EDITORIAL Time to give Vieques back to its
people
Aside from providing some great
material for Letterman and Leno monologues, it is difficult to imagine what the
U.S. military establishment expects to gain from its pathetic show of force
against the demonstrators on Puerto Ricos Vieques Island.
The demonstrators, who for the last year have taken over the area
of the island that the Navy has used in the past as a bombing-practice range,
were peacefully removed by FBI agents. They have been demanding that the United
States stop bombing the island, clean up toxic chemicals and unexploded
ordnance, and leave.
Use of Vieques for target practice has long irritated residents.
Protests seeking the removal of a U.S. Naval base flared in the 1970s, but
after several leaders were jailed the movement quickly disintegrated. Then a
year ago a Navy F-18 fighter dropped two 500-pound bombs almost a mile off
target and killed island resident David Sanes. Four others were injured. The
incident ignited long-smoldering anti-U.S. feelings among islanders, who
launched a new wave of protests, this time bolstered by the active
participation of a number of churches and labor unions (NCR, June 18,
1999).
The dispute over Vieques is tied in with the history of the U.S.
conquest of Puerto Rico and that territorys odd status as a commonwealth,
which gives its citizens essentially the same control over internal affairs as
have citizens of the United States. But Puerto Ricans do not vote in general
elections and are represented in Congress by a single representative, who has
no vote, except on committees.
The removal of the most recent protesters, including 15 Catholic
priests and 11 women religious will not end the dispute. Even the presence of
two battleships and 1,000 marines to secure the perimeter of the target range
wont keep protesters from pressing the case.
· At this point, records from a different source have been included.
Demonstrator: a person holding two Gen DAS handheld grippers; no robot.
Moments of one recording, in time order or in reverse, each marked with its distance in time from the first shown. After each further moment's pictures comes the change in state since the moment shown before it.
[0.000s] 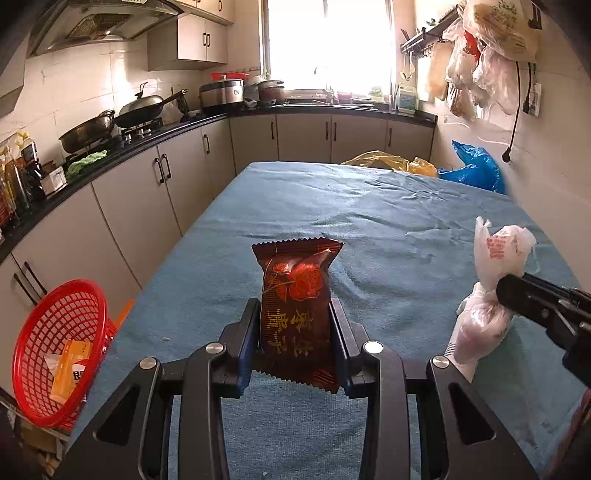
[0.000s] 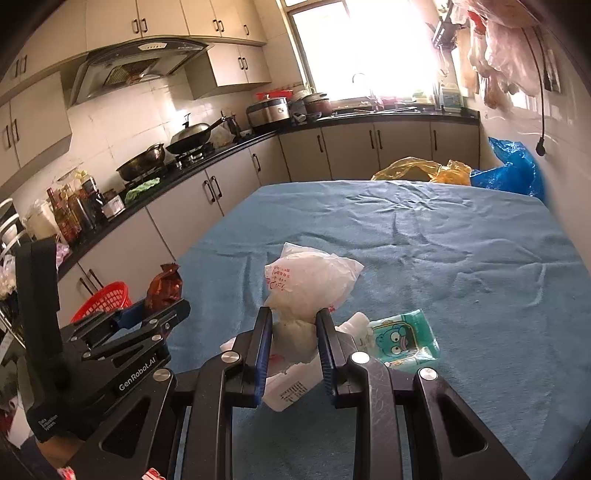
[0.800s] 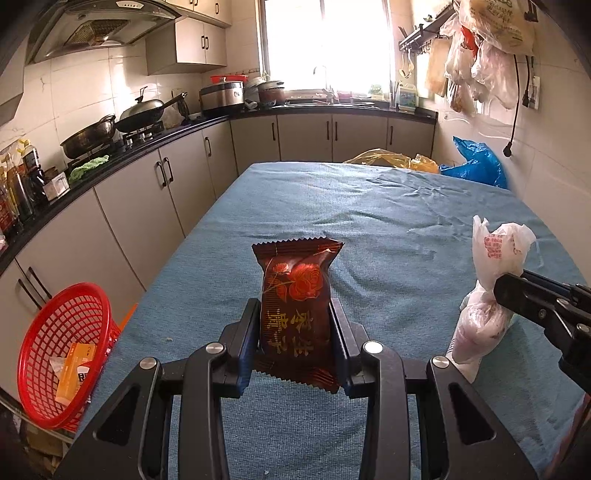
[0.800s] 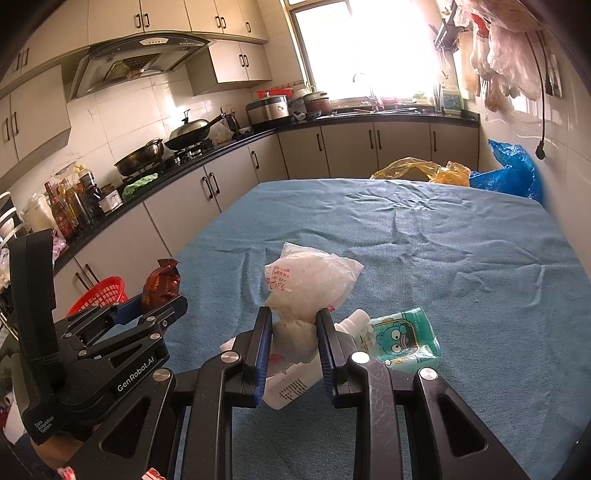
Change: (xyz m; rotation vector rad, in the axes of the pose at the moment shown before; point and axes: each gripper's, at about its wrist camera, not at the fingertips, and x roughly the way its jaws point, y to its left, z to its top) left arm -0.001 -0.003 -0.002 0.016 -0.002 0.017; right arm 0.001 0.001 0.000 -0.010 0.001 -0.011
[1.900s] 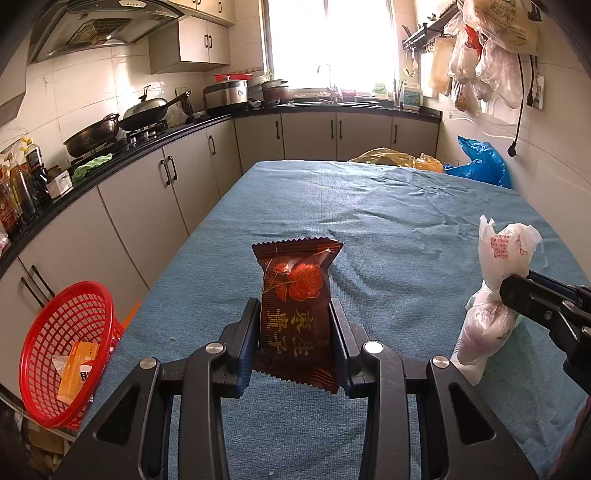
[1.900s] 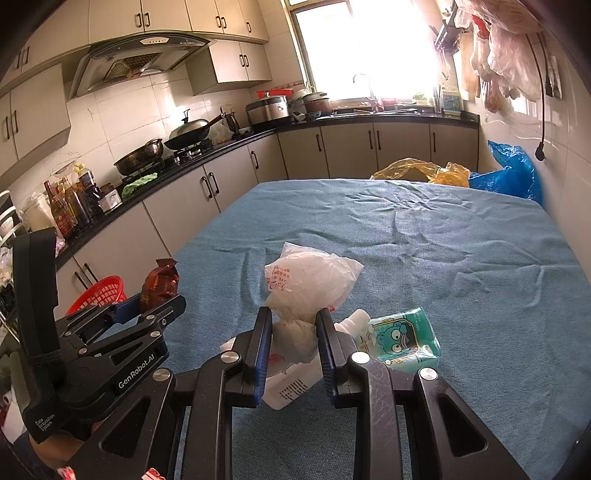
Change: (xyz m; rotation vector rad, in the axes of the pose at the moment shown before) left arm 0.003 0.011 -0.003 0.002 0.003 0.011; right arm 0.000 0.002 0.000 0.000 -0.002 -0.007
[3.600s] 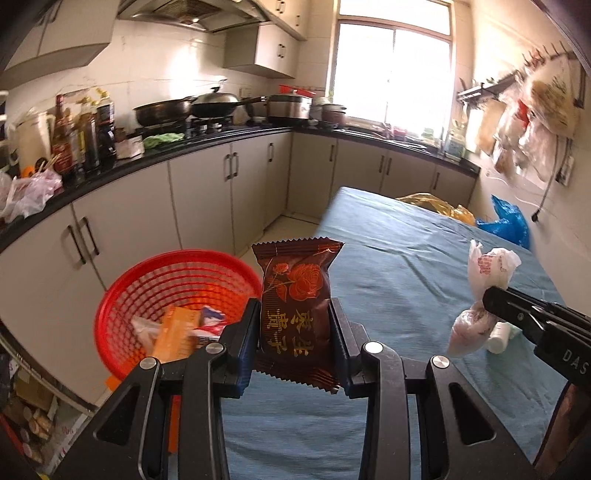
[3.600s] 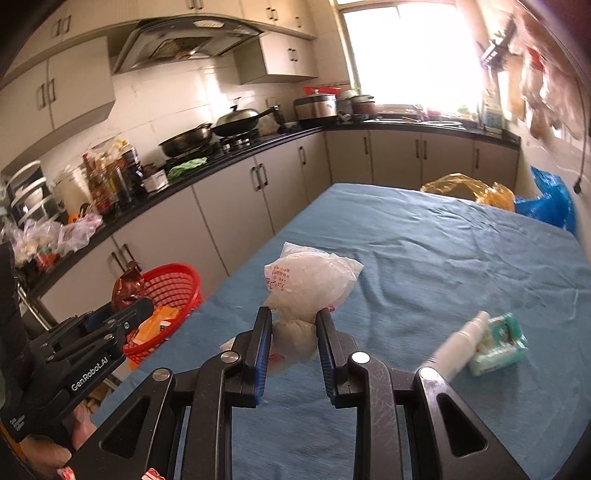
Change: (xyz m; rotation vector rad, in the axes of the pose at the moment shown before) left arm -0.091 0.146 -0.034 -0.227 -0.078 0.065; right arm -0.002 0.133 0.002 -0.125 0.023 0.096
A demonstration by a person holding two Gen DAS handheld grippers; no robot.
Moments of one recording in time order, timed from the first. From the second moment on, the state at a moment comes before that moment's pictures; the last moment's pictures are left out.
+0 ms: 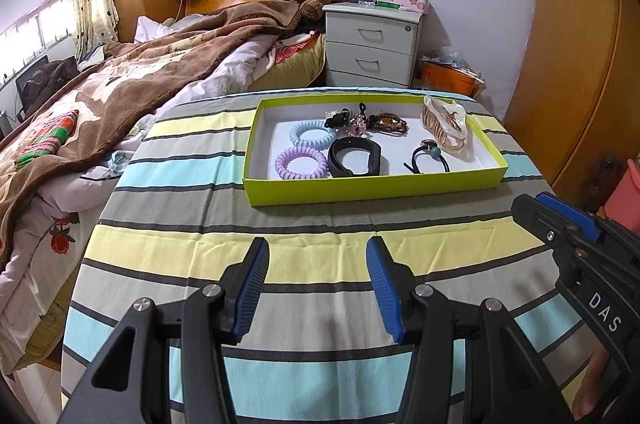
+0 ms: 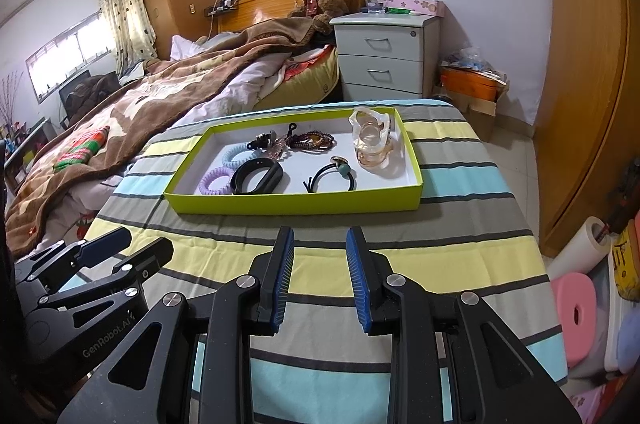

In the words of Bishop Alvaro Corrada del Rio, apostolic
administrator of the diocese of Caguas, which includes Vieques, the
demonstrators already have won. "This is a very great victory," he said. "For
the first time, a massive number of people have taken peaceful, nonviolent
civil disobedience as the way to struggle against the Navy. That was never the
case before. And the campaign will continue until the Navy leaves for
good."
It isnt that Puerto Ricans dismiss any obligation to assist
in national security. But as Corrada del Rio said in an earlier sermon,
"Vieques has borne more than its share."
The reason it has been asked to bear that heavy share is because
it is viewed as not as significant as a full U.S. state. It is a land that can
be violated at will.
Pedro A. Sanjuan, who served in the Defense Department under
Gerald Ford and the Interior Department under Ronald Reagan, recalled in a
recent New York Times Op-ed piece that officials of the Ford administration
came to a different conclusion when confronted with Puerto Rican objections to
the United States practicing bombing runs on the smaller island of Culebra. At
the time, he wrote, Ford "signed an executive order that was read to cheering
crowds on Culebra
ending its use as a Navy weapons range and
acknowledging that the United States owes a great deal to the people of
Puerto Rico for their past sacrifices on behalf of our common national
security."
The assumption at the time, he said, was that the Navy would also
have to give up its place on Vieques, but Ford was not re-elected and the issue
dragged on.
Sanjuan points out that alternatives to Vieques exist --
uninhabited Puerto Rican islands or, if the U.S. Navy would prefer,
Marthas Vineyard.
The United States should stop acting the role of a muscle-bound
superpower fumbling around for ways to assure its superiority. Vieques should
be returned, in peace and without further destruction, to its residents.